======== Provided data
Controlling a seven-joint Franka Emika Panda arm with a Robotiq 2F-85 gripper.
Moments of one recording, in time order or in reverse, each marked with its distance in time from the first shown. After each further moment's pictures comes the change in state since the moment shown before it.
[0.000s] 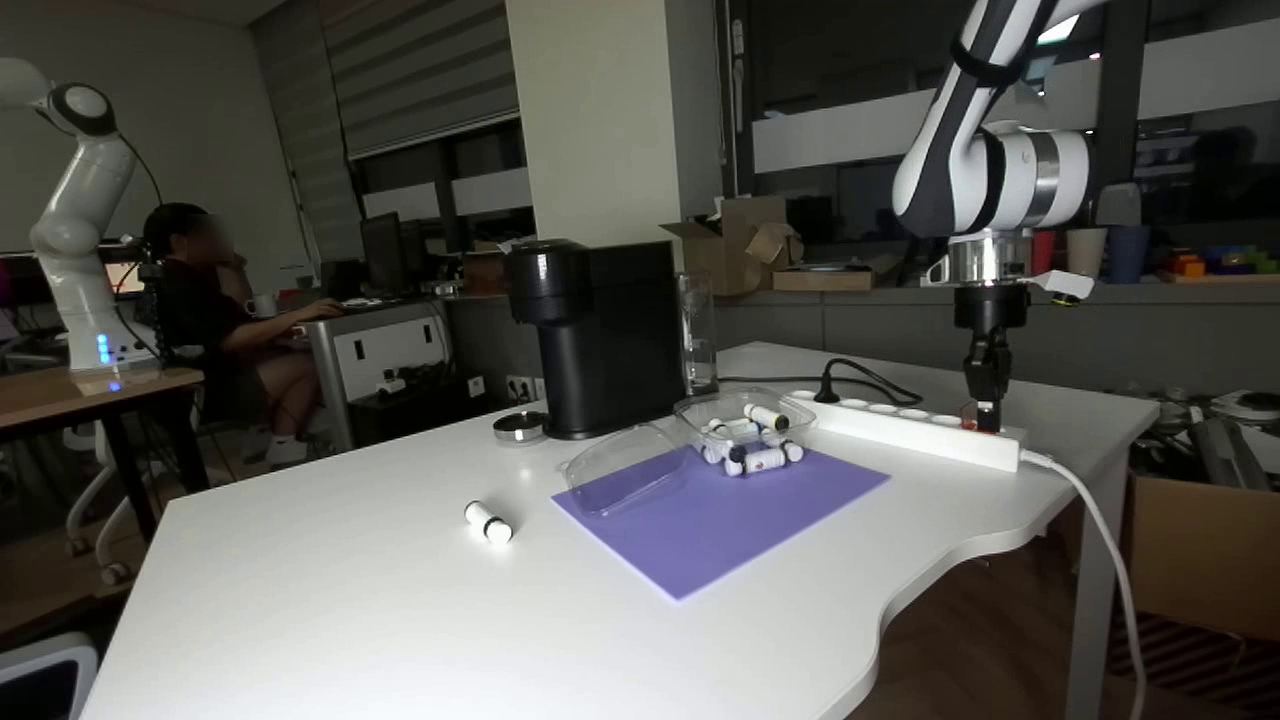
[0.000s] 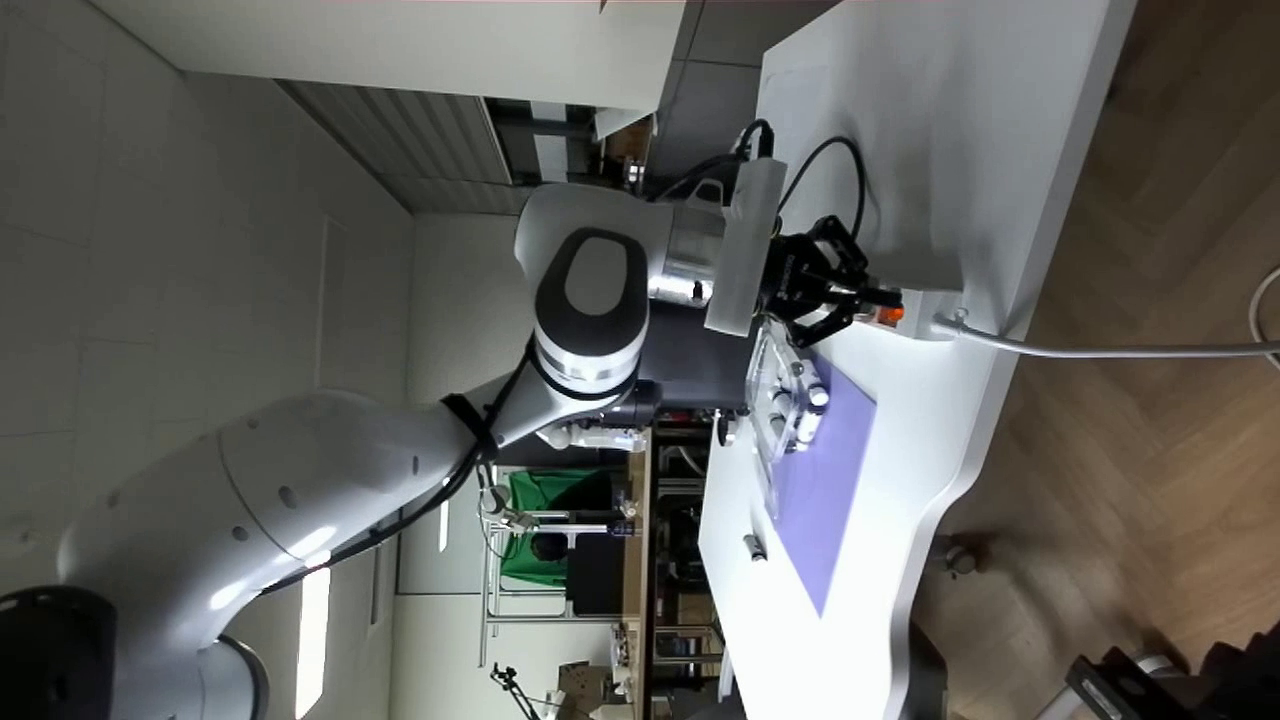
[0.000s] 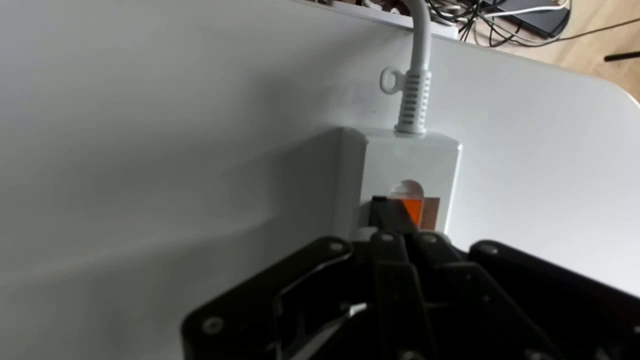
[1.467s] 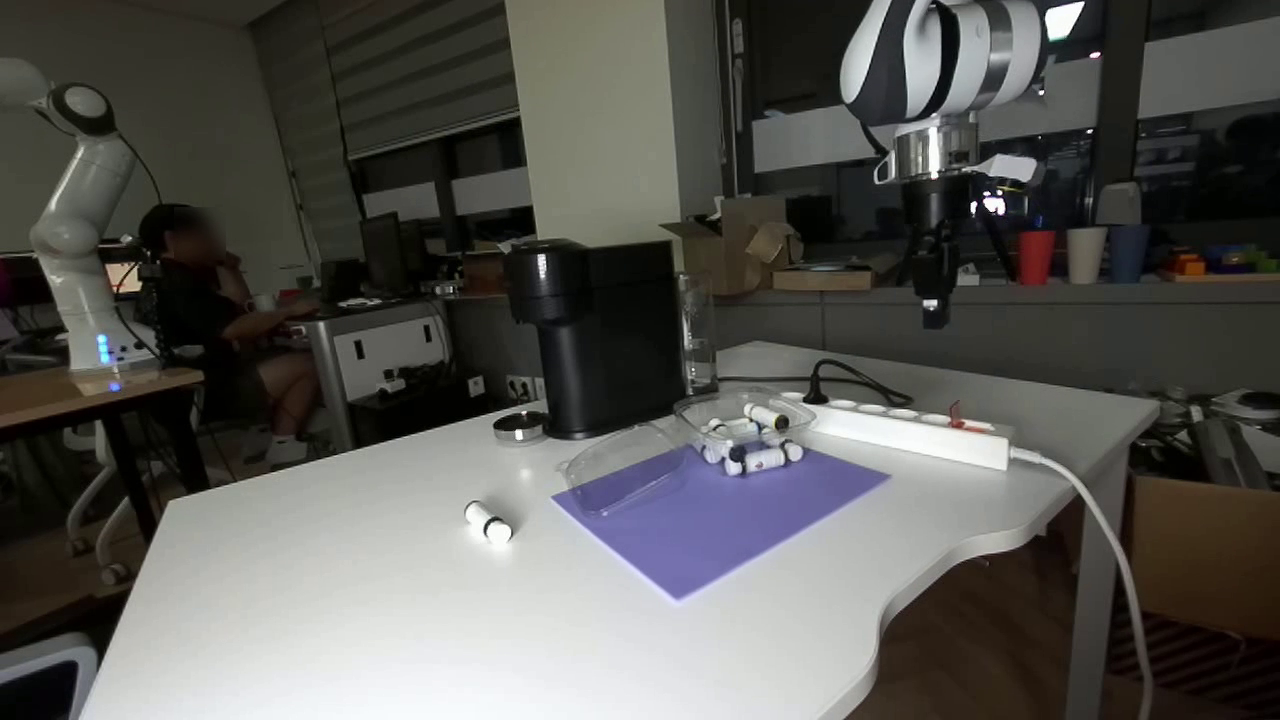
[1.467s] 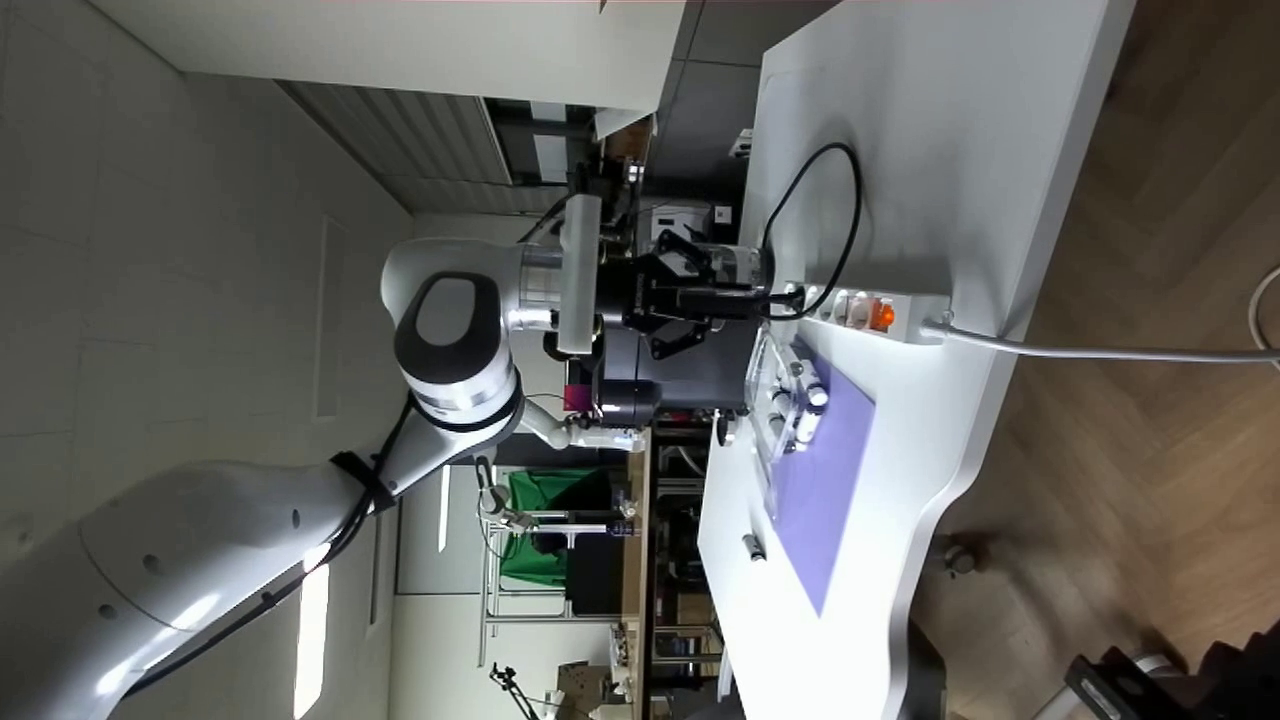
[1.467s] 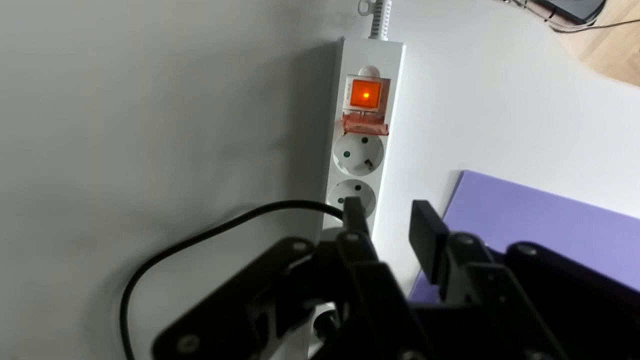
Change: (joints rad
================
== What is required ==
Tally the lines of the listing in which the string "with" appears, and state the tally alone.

== Output ==
2